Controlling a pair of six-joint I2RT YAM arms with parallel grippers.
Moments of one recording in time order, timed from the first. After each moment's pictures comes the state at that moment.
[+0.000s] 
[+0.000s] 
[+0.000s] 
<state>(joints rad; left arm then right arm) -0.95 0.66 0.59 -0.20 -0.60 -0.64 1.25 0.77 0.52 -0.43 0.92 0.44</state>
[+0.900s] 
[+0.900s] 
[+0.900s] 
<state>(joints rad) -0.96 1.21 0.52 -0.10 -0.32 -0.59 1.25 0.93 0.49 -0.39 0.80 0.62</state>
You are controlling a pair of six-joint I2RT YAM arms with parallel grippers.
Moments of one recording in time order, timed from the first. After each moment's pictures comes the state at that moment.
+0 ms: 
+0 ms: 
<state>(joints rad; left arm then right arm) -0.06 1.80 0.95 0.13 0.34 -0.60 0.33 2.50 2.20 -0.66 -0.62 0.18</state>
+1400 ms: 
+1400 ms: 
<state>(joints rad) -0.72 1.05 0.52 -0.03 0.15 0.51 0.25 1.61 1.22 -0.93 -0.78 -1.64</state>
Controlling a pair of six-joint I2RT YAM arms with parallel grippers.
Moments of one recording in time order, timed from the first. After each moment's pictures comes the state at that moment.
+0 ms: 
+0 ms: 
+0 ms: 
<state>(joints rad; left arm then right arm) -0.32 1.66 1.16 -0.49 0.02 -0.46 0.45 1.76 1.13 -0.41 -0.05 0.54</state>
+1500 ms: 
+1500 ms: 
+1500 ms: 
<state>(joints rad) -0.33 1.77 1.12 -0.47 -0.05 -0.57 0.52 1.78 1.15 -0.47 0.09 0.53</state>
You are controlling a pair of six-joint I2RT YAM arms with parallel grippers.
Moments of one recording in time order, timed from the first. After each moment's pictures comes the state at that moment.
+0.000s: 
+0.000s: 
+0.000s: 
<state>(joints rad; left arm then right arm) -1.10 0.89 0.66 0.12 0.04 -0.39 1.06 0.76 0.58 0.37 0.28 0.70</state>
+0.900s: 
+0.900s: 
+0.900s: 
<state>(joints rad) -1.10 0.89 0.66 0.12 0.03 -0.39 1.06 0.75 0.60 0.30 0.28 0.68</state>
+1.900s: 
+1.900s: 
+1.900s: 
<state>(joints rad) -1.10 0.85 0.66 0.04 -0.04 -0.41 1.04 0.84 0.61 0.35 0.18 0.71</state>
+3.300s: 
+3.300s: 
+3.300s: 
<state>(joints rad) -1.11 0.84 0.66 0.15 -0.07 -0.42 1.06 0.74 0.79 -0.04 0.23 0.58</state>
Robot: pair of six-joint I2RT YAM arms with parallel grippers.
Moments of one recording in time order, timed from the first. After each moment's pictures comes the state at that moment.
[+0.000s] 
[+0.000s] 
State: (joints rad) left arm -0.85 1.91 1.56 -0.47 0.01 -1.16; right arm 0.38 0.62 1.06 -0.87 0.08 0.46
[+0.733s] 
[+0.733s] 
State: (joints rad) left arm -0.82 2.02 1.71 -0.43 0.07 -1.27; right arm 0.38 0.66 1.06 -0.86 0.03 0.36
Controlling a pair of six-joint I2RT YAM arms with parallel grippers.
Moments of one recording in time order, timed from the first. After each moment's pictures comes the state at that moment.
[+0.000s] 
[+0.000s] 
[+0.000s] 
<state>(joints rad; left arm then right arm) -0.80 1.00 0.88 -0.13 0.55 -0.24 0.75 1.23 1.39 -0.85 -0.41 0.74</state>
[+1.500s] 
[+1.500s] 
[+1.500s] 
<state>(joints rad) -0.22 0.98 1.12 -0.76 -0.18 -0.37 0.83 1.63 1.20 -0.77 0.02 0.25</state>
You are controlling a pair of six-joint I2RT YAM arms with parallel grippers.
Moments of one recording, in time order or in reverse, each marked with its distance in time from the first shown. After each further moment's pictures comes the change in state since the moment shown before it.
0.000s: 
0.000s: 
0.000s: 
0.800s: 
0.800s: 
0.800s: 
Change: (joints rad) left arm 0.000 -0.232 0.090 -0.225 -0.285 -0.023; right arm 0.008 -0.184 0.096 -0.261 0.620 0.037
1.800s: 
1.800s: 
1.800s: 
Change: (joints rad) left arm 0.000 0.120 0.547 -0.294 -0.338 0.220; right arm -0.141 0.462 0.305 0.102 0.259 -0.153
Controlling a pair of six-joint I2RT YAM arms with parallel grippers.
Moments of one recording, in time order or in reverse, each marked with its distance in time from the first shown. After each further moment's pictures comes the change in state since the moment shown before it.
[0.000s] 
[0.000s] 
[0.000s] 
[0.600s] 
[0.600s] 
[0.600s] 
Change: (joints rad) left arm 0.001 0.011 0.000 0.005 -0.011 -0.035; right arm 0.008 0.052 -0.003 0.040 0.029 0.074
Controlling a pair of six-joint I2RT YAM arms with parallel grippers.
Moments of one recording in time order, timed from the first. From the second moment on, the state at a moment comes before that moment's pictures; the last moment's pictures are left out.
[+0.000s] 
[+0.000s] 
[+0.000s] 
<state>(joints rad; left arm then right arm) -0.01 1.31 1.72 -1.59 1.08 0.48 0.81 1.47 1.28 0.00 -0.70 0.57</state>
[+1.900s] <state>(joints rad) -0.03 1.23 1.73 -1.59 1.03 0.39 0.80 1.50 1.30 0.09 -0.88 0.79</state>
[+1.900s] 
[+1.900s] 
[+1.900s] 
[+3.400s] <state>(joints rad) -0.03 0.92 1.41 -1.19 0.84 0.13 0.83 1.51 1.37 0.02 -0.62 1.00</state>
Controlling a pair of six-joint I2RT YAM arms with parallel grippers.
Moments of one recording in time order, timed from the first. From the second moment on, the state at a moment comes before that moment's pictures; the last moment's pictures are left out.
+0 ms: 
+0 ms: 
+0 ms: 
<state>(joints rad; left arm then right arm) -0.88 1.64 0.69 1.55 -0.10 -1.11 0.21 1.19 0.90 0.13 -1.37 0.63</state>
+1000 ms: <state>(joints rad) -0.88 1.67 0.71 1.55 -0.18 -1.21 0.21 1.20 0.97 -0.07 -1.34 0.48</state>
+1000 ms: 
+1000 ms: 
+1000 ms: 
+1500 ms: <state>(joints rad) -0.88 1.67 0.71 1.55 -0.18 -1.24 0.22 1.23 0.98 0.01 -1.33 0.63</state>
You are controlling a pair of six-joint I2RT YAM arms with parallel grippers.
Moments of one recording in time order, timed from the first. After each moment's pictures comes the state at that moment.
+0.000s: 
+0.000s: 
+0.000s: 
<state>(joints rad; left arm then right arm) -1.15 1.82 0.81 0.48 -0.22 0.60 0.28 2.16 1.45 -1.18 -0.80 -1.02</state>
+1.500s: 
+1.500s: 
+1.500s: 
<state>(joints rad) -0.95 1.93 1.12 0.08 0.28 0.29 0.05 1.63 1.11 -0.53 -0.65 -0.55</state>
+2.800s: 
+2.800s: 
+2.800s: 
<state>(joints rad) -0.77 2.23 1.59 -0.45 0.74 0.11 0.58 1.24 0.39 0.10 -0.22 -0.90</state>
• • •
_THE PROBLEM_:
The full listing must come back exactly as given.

_ANSWER BOX_:
Controlling a pair of six-joint I2RT YAM arms with parallel grippers.
Moments of one recording in time order, timed from the first. After each moment's pictures comes the state at that moment.
[+0.000s] 
[+0.000s] 
[+0.000s] 
<state>(joints rad; left arm then right arm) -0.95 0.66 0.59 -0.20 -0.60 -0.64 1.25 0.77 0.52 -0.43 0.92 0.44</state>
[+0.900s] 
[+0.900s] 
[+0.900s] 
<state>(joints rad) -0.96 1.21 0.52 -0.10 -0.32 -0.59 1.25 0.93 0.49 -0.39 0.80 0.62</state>
You are controlling a pair of six-joint I2RT YAM arms with parallel grippers.
Moments of one recording in time order, timed from the first. After each moment's pictures comes the state at that moment.
+0 ms: 
+0 ms: 
<state>(joints rad; left arm then right arm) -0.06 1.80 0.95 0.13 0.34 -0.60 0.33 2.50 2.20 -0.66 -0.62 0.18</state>
+1400 ms: 
+1400 ms: 
<state>(joints rad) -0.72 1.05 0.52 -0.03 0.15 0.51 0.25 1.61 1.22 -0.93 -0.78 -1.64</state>
Controlling a pair of six-joint I2RT YAM arms with parallel grippers.
Moments of one recording in time order, timed from the first. After each moment's pictures comes the state at that moment.
+0 ms: 
+0 ms: 
+0 ms: 
<state>(joints rad; left arm then right arm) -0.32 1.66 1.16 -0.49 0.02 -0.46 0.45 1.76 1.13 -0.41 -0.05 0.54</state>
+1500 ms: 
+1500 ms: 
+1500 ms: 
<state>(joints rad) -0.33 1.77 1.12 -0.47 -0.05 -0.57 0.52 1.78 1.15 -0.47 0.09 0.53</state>
You are controlling a pair of six-joint I2RT YAM arms with parallel grippers.
Moments of one recording in time order, timed from the first. After each moment's pictures comes the state at that moment.
+0.000s: 
+0.000s: 
+0.000s: 
<state>(joints rad; left arm then right arm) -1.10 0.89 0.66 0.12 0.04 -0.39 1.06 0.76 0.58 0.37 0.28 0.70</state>
+0.900s: 
+0.900s: 
+0.900s: 
<state>(joints rad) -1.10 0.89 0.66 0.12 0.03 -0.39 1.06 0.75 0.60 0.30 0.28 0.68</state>
+1.900s: 
+1.900s: 
+1.900s: 
<state>(joints rad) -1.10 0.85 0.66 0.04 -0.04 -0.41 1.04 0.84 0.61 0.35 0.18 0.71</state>
+3.300s: 
+3.300s: 
+3.300s: 
<state>(joints rad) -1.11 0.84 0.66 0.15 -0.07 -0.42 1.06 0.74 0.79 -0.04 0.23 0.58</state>
Robot: pair of six-joint I2RT YAM arms with parallel grippers.
Moments of one recording in time order, timed from the first. After each moment's pictures comes the state at that moment.
[+0.000s] 
[+0.000s] 
State: (joints rad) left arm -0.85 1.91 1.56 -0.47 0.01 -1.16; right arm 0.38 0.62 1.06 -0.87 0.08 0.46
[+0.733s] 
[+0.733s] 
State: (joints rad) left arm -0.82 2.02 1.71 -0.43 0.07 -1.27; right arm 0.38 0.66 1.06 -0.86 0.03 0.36
Controlling a pair of six-joint I2RT YAM arms with parallel grippers.
Moments of one recording in time order, timed from the first. After each moment's pictures comes the state at that moment.
[+0.000s] 
[+0.000s] 
[+0.000s] 
<state>(joints rad; left arm then right arm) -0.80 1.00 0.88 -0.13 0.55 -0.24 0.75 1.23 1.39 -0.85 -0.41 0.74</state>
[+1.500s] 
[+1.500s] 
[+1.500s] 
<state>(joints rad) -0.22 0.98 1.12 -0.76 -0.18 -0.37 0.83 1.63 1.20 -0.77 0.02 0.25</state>
You are controlling a pair of six-joint I2RT YAM arms with parallel grippers.
Moments of one recording, in time order or in reverse, each marked with its distance in time from the first shown. After each further moment's pictures comes the change in state since the moment shown before it.
0.000s: 
0.000s: 
0.000s: 
0.800s: 
0.800s: 
0.800s: 
Change: (joints rad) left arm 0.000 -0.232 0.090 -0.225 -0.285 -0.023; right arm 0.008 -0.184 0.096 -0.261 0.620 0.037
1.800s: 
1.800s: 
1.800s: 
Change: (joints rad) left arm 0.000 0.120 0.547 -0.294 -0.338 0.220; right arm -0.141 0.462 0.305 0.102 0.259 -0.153
Controlling a pair of six-joint I2RT YAM arms with parallel grippers.
Moments of one recording, in time order or in reverse, each marked with its distance in time from the first shown. After each further moment's pictures comes the change in state since the moment shown before it.
[0.000s] 
[0.000s] 
[0.000s] 
[0.600s] 
[0.600s] 
[0.600s] 
Change: (joints rad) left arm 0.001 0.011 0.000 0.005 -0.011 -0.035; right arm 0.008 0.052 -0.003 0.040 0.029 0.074
Controlling a pair of six-joint I2RT YAM arms with parallel grippers.
Moments of one recording in time order, timed from the first. From the second moment on, the state at a moment comes before that moment's pictures; the last moment's pictures are left out.
[+0.000s] 
[+0.000s] 
[+0.000s] 
<state>(joints rad; left arm then right arm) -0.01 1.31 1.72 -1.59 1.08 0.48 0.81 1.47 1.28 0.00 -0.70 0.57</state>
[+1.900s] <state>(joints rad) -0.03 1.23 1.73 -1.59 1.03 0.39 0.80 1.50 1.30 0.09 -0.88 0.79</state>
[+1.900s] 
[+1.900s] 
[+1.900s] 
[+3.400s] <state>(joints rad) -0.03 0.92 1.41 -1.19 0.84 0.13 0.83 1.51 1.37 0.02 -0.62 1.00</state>
Controlling a pair of six-joint I2RT YAM arms with parallel grippers.
Moments of one recording in time order, timed from the first. From the second moment on, the state at a moment comes before that moment's pictures; the last moment's pictures are left out.
+0 ms: 
+0 ms: 
+0 ms: 
<state>(joints rad; left arm then right arm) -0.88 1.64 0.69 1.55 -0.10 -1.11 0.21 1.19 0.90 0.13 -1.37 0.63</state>
+1000 ms: <state>(joints rad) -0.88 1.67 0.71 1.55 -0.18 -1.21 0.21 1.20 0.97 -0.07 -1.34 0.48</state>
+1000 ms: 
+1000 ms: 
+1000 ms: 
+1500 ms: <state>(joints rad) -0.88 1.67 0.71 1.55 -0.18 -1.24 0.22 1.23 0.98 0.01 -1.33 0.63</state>
You are controlling a pair of six-joint I2RT YAM arms with parallel grippers.
Moments of one recording in time order, timed from the first. After each moment's pictures comes the state at that moment.
+0.000s: 
+0.000s: 
+0.000s: 
<state>(joints rad; left arm then right arm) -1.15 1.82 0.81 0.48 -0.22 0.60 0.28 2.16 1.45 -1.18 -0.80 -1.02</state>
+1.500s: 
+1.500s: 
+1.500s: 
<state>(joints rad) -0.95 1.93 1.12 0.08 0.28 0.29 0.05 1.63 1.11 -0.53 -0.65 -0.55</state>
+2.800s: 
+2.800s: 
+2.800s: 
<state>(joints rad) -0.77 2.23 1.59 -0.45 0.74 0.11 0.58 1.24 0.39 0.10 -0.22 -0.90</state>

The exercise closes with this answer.